Sizce devlet ne olmalıdır?

Ana mı olmalıdır?

Yoksa baba mı olmalıdır?

Sizi bilmem ama devlet ne ana, ne de baba olmalıdır.

Çünkü analar doğal olarak öncelikle doğurduklarını kayırır kollarlar… Daha sonra erkek çocukları ve de amca ve dayılar gelir.

Babalar ise daha çok erkek çocuklarına bağlıdırlar. Tüm çocuklarını sever gözükseler de erkek çocuklarını tutar sülalesinin devamı olarak görürler. Daha sonra anaları ve kız çocukları gelir…

Bu nedenle devlet ne ana ne de baba olmalıdır. Devlet ülkenin gökyüzünde halkını tarafsız bir gözle izleyen bir teleskop olmalıdır.

Halkına evlatlarım demeli, kayırmacılıktan uzak; haklının yanında, haksızın karşısında olmalı. Ha bir de yalakalardan çok ama çok uzak durmalıdır.

İktidarda kalmak için çabalamak yerine, iktidardan sonra hayırla yad edilecek işler yapmalıdır.

Her şey insanım için demelidir.

Ne yazık ki Türkiye insanı demokrasi hayatında sevgi ve saygıyla yad edebileceği bir iktidara sahip olamadı.

Bu nedenle devlet bir ilk olmak çabası içinde olmalı. Öyle bir düzen kurmalılar ki yüz binlerce korumaya gerek duyulmamalı.

Yüzlerce hapishaneye para harcamak yerine küçük de olsa atölyeler kurmalı. Yüzlerce aile ekmek yiyecek işlere sahip olmalı.

Gerçek devlet;

Ben sen bizi,

Hükümetten yana, muhalefetten yana yerine ülke ve ülke insanından yanayı insanlarının beynine işlemeyi şiar edinmeli.

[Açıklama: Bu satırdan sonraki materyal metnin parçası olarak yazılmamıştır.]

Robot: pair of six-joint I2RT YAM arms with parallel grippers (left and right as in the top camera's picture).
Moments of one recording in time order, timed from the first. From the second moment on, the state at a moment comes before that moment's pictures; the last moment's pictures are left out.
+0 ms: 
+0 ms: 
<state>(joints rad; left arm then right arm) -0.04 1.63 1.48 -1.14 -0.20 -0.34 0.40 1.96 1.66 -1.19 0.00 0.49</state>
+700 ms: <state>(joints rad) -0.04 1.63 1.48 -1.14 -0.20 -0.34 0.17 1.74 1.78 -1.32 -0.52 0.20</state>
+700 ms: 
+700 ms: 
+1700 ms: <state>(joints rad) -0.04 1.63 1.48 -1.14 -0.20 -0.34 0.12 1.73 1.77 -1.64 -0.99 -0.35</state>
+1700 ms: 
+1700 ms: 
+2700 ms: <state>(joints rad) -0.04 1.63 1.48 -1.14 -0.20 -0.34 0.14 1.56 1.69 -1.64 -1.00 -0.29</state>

Örneğin bizim ülkemiz için;

Kadın – Ekek,

Kürt - Türk,

Alevi - Sünni,

Müslüman – Hıristiyan… Demeden;

Bizler insanız ve de insandan yanayız demeli.

Demokrasiyi, özgürlüğü, eşitliği ama her konuda eşitliği, çağdaşlığı, inançlarda serbestliği, eğitimde modernliği, haktan, hukuktan yanalığı insanlarına çok görmemelidir.

Ülke insanına huzuru özletmemeli, devlet dediğin.

Yine iyimserlik hususunda kantarın topuzunu kaçırdım mı dersiniz.

Ne yapayım gönül bu istiyor işte.

İçimden bir ses sen yaz, sen söyle. Sen görmezsen bile torunların görür diyor.

Umuttur işte.

Bizi yaşatan da umut değil midir?

&

Kirveme de birkaç laf edip yazımı sonlandırayım.

Kirveme öğütler;

Kirvem akıllı ol.

Bak Rıfat Ilgaz diyor,

Her saltanatın bir sonu var oğul!..

Buna musalla taşları şahit!..

&

Günün doğru söz:

İstanbul sözleşmesinin iptali; kadınları daha çok

savunmasız bırakır.

&

İyi bir hafta geçirmeniz dileğiyle.

Dostça kalın.

2021 yılı DİYARBEKİR YILI olsun

Geleceğimizi çalmayın.

Anzele, büyük bir balıklı göl haline getirilip, turizme kazandırılsın.

Diyarbakır 5 Nolu Cezaevi MÜZEYE dönüştürülsün.

Sur içi DÜNYANIN EN BÜYÜK AÇIK HAVA MÜZESİ haline getirilsin.

Şehrin eski adlarından biri, SUR İÇİNE VERİLSİN.

Eski stadyumun yeri ŞEHRİN, ÖZGÜRLÜK MEYDANI olsun.

Daha da önemlisi,

Sur içinde, yakılıp yıkılan bölgelerde evler, aslına uygun ve Diyarbekir evlerine yakışır bir biçimde yapılsın.

Ve sevgili meslektaşlarım, dernek yöneticileri, STK Yöneticileri; Zerzevan Kalesi, Çayönü, Mitras Tapınağı, Kortik Tepe, Hilar Mağaralarını ve Bırkleyn Mağaralarını koruyalım, gün yüzüne çıkaranları sahiplenelim.